### Work required
Output all of the data exactly as it appears, but leave out any pictures it contains.

### Recorded data
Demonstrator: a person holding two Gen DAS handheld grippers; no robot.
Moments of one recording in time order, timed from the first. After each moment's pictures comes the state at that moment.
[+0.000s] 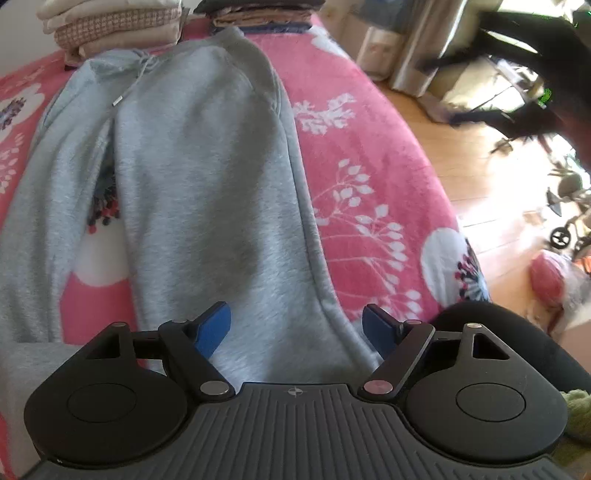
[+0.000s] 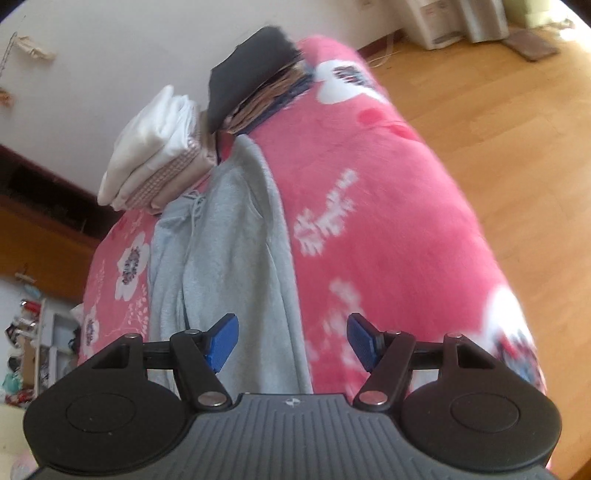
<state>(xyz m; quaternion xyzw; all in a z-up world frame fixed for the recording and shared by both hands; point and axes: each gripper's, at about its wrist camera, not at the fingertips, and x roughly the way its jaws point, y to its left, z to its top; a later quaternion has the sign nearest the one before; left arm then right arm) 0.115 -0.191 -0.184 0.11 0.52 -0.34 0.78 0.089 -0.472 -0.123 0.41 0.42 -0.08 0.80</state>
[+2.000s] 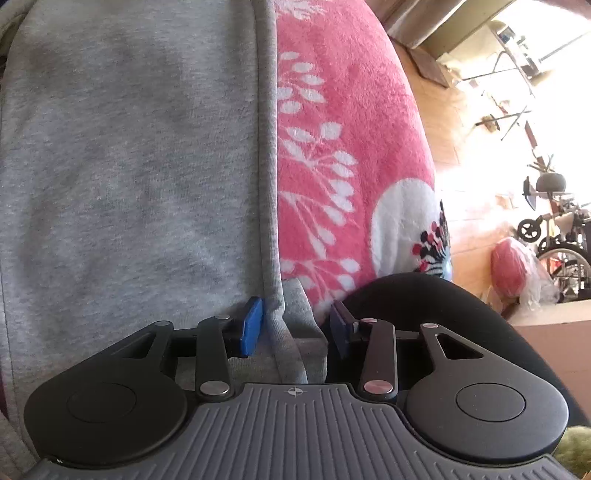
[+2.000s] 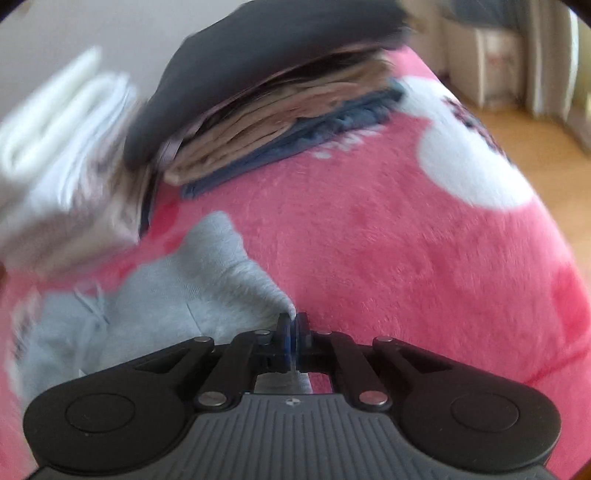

### Output for this task
Demonstrator: a person holding two Gen DAS handheld grippers; no robot.
Moments of one recording in time order, timed from the first. After each moment's pictures comes the state at that moment.
[+0.000s] 
[+0.000s] 
<state>(xyz m; quaternion xyzw; all in a z-up world frame fixed for the recording and shared by both hands; point and axes: each gripper's, at about its wrist camera, not at the fingertips, and x roughly the way its jaws point, y to its left, z to its top; a later quaternion has the sign nearest the one before; left arm then right arm) 0.115 -0.191 -0.184 0.11 0.52 -0.34 0.78 0.089 -0.472 -0.123 0.41 0.42 -0.08 0.80</state>
[+2.000s] 
[+2.000s] 

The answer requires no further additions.